> TO DO
Everything from the line containing "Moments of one" through the last line of the data below must be copied exactly, with no other lines included.

> INPUT DATA
------------------------
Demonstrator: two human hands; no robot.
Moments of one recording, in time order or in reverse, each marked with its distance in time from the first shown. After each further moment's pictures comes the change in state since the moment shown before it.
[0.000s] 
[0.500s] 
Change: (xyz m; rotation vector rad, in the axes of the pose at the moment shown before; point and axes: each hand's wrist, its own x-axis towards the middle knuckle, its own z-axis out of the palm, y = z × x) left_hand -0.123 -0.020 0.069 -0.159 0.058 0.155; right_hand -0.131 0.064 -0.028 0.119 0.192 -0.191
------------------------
> WRITTEN RESPONSE
Moments of one recording, in time order or in reverse, each marked with its distance in time from the first shown. After each further moment's pictures comes the change in state since the moment shown before it.
[0.000s] 
[0.500s] 
Change: (xyz m; rotation vector rad, in the axes of the pose at the moment shown before; point and axes: each hand's wrist, its own x-axis towards the middle knuckle, its own z-axis out of the palm, y = z × x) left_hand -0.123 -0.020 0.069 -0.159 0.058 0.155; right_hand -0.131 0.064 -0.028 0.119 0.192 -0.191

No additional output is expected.